* [EXERCISE]:
The result must match the data exactly, line for line.

Saved data entries:

# # # # #

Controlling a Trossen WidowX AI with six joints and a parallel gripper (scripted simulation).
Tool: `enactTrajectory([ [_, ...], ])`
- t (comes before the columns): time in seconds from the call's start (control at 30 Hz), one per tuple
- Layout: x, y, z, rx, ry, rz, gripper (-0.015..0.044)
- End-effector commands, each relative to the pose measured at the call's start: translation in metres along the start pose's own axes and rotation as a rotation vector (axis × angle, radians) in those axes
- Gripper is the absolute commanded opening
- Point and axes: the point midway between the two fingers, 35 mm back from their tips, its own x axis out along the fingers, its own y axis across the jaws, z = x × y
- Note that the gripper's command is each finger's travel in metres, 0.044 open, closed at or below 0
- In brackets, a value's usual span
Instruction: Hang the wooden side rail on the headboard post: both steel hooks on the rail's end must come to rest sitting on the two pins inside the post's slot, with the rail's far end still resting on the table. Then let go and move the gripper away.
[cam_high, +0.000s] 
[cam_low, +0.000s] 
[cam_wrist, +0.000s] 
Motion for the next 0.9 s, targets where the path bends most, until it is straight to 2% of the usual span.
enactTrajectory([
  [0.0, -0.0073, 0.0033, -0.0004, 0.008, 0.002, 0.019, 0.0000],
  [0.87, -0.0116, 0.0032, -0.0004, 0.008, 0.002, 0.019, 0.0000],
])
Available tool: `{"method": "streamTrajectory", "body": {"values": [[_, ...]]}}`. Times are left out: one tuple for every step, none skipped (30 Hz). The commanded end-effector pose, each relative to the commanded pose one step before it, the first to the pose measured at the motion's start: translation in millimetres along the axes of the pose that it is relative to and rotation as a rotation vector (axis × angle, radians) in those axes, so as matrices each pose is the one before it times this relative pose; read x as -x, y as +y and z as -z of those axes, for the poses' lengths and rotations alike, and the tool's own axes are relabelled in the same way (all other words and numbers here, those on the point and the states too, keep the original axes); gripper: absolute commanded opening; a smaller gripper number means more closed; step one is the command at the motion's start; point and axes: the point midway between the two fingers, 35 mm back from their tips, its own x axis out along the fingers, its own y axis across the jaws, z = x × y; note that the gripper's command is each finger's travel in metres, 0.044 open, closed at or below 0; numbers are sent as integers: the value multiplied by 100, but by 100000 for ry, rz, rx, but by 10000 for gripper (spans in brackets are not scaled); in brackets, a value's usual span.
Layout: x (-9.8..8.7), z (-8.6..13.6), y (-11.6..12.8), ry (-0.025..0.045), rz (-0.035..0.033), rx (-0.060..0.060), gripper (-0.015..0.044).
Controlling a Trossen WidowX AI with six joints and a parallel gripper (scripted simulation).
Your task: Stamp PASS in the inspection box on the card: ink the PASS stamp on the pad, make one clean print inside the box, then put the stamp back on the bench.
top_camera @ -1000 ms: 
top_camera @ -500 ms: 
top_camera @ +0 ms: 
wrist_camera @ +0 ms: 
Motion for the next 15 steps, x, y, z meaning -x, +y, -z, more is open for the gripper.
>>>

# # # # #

* [TASK OUTPUT]:
Controlling a Trossen WidowX AI with six joints and a parallel gripper (scripted simulation).
Tool: `enactTrajectory([ [_, ...], ])`
- t (comes before the columns): time in seconds from the call's start (control at 30 Hz), one per tuple
- Layout: x, y, z, rx, ry, rz, gripper (-0.015..0.044)
- End-effector commands, each relative to the pose measured at the call's start: translation in metres along the start pose's own axes and rotation as a rotation vector (axis × angle, radians) in those axes
- Gripper is the absolute commanded opening
- Point and axes: the point midway between the two fingers, 35 mm back from their tips, its own x axis out along the fingers, its own y axis across the jaws, z = x × y
- Note that the gripper's command is each finger's travel in metres, 0.044 open, closed at or below 0
- In brackets, a value's usual span
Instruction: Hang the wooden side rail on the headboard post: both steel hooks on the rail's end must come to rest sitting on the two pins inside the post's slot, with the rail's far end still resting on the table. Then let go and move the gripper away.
[cam_high, +0.000s] 
[cam_low, +0.000s] 
[cam_wrist, +0.000s] 
Motion for the next 0.9 s, targets where the path bends most, until it is straight to 2% of the usual span.
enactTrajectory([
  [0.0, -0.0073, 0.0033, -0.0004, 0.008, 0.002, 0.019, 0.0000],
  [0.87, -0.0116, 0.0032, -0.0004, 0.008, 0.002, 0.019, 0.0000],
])
Available tool: `{"method": "streamTrajectory", "body": {"values": [[_, ...]]}}`. Times are left out: one tuple for every step, none skipped (30 Hz). The commanded end-effector pose, each relative to the commanded pose one step before it, the first to the pose measured at the motion's start: translation in millimetres along the axes of the pose that it is relative to and rotation as a rotation vector (axis × angle, radians) in those axes, so as matrices each pose is the one before it times this relative pose; read x as -x, y as +y and z as -z of those axes, for the poses' lengths and rotations alike, and the tool's own axes are relabelled in the same way (all other words and numbers here, those on the point and the states too, keep the original axes); gripper: absolute commanded opening; a smaller gripper number means more closed; step one is the command at the motion's start; point and axes: the point midway between the two fingers, 35 mm back from their tips, its own x axis out along the fingers, its own y axis across the jaws, z = x × y; note that the gripper's command is each finger's travel in metres, 0.044 open, closed at or below 0; numbers are sent as integers: the value multiplied by 100, but by 100000 for ry, rz, rx, but by 10000 for gripper (spans in brackets are not scaled); in brackets, a value's usual span.
Layout: x (-9.8..8.7), z (-8.6..13.6), y (-11.6..12.8), ry (-0.025..0.045), rz (-0.035..0.033), rx (-0.060..0.060), gripper (-0.015..0.044).
Controlling a Trossen WidowX AI with six joints and a parallel gripper (scripted simulation).
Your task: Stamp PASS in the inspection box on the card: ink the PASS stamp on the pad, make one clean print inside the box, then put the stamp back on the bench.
top_camera @ -1000 ms: 
top_camera @ -500 ms: 
top_camera @ +0 ms: 
wrist_camera @ +0 ms: 
Motion for the next 15 steps, x, y, z meaning -x, +y, -z, more is open for the gripper.
>>>

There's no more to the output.